I have a survey to analyze that was completed by participants on SurveyMonkey. Unfortunately, the way the data are organized is not ideal, in that each categorical response for each question has its own column.
Here, for example, are the first few lines of one of the responses in the dataframe:
How long have you been participating in the Garden Awards Program? \
0 One year
1 NaN
2 NaN
3 NaN
4 NaN
Unnamed: 10 Unnamed: 11 Unnamed: 12 \
0 2-3 years 4-5 years 5 or more years
1 NaN NaN NaN
2 NaN 4-5 years NaN
3 2-3 years NaN NaN
4 NaN NaN 5 or more years
How did you initially learn of the Garden Awards Program? \
0 I nominated my garden to be evaluated
1 NaN
2 I nominated my garden to be evaluated
3 NaN
4 NaN
Unnamed: 14 etc...
0 A friend or family member nominated my garden ...
1 A friend or family member nominated my garden ...
2 NaN
3 NaN
4 NaN
This question, How long have you been participating in the Garden Awards Program?

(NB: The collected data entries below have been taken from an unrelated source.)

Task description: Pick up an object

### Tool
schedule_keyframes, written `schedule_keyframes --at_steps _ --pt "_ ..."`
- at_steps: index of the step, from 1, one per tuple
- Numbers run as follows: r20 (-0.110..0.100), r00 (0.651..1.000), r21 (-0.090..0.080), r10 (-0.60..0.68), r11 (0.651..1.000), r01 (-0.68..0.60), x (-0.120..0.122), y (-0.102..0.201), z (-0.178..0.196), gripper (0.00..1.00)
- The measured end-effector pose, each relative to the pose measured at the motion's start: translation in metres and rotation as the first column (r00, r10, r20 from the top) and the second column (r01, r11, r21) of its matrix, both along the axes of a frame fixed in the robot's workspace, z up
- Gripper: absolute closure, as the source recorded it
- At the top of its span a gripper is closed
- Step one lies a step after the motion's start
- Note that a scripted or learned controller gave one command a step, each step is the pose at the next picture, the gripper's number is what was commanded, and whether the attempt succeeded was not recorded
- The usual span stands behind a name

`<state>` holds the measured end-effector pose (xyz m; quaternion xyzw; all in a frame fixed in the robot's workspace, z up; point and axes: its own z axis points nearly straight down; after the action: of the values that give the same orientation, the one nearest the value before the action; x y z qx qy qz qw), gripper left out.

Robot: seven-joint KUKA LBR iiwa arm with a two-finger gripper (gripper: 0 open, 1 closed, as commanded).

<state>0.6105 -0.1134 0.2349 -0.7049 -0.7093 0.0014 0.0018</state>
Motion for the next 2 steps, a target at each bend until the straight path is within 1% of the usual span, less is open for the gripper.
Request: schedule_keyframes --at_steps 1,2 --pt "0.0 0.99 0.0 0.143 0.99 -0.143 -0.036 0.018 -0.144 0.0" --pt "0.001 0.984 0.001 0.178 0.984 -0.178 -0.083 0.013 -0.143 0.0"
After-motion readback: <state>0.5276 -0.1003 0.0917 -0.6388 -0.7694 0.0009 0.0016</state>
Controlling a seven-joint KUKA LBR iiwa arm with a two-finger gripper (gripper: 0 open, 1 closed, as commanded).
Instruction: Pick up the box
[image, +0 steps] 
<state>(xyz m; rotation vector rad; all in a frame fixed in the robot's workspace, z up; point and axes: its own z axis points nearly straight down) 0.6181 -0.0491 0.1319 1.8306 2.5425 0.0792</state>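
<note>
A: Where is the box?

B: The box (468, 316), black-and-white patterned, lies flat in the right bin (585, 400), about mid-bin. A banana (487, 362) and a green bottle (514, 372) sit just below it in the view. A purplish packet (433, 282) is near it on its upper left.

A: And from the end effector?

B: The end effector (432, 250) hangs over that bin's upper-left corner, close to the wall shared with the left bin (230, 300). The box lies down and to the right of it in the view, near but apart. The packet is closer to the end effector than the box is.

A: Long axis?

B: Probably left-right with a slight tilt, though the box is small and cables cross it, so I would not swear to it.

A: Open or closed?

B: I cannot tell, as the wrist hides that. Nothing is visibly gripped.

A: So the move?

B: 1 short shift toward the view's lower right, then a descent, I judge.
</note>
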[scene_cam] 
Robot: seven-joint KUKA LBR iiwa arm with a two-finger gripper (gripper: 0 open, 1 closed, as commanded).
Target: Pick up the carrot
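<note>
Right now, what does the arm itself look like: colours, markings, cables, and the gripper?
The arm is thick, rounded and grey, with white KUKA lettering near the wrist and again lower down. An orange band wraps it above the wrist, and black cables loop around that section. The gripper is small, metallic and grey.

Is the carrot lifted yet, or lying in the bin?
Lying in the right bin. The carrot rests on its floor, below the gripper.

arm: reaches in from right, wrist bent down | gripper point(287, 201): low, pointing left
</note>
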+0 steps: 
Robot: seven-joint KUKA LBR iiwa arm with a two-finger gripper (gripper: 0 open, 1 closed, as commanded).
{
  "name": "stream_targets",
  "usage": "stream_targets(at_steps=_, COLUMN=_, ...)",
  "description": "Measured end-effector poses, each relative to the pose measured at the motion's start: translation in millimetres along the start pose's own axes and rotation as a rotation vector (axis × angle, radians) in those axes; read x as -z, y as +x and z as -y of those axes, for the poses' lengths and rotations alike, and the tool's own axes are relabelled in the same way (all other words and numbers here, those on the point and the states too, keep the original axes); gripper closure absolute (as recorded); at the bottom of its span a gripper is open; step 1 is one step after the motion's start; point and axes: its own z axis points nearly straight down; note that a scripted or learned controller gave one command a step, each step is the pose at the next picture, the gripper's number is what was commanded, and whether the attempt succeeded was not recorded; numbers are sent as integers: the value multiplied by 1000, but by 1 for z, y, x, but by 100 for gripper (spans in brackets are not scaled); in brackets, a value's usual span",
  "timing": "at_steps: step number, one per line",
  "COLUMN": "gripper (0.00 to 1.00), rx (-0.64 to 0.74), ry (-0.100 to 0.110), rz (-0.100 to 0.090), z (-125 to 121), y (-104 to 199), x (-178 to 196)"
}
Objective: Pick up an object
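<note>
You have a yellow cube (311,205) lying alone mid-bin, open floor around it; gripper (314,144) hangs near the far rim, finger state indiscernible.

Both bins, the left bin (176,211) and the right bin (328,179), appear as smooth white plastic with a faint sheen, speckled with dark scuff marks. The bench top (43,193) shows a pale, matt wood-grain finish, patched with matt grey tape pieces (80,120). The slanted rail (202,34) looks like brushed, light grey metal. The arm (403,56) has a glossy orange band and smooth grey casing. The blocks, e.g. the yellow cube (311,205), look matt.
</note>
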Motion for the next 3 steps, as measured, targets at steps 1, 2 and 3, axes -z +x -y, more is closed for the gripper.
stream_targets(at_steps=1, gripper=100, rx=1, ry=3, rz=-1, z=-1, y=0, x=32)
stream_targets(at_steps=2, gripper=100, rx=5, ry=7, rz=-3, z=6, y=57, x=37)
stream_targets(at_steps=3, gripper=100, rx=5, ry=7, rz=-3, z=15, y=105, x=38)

, has valid responses: one year
, 2-3 years
, etc., and are all found on the first row as a key to which column holds which value. This is the first problem. (Similarly for How did you initially learn of the Garden Awards Program?
, where valid responses are: I nominated my garden to be evaluated
, A friend or family member nominated my garden
, etc.).
The second problem is that the attached columns for each categorical response all are Unnamed: N
, where N is as many columns as there are categories associated with all questions.
Before I start remapping and flattening/collapsing the columns into a single one per question, I was wondering if there was any other way of dealing with survey data presented like this using Pandas. All my searches pointed to the SurveyMonkey API, but I don't see how that would be useful.
I am guessing that I will need to flatten the columns, and thus, if anyone could suggest a method, that would be great. I'm thinking that there is a way to keep grabbing all columns belonging to a categorical response by grabbing an adjacent column until Unnamed
is no longer in the column name, but I am clueless how to do this.